:: Data block

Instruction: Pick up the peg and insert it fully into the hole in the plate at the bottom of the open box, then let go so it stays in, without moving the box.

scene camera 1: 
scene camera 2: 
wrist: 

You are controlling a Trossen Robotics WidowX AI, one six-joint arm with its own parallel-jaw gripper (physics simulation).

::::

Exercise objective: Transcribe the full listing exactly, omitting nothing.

Answer box:
Instruction: Pick up the peg and insert it fully into the hole in the plate at the bottom of the open box, then let go so it stays in, without moving the box.

scene camera 1: 
scene camera 2: 
wrist: 

You are controlling a Trossen Robotics WidowX AI, one six-joint arm with its own parallel-jaw gripper (physics simulation).

This is the complete output for the exercise.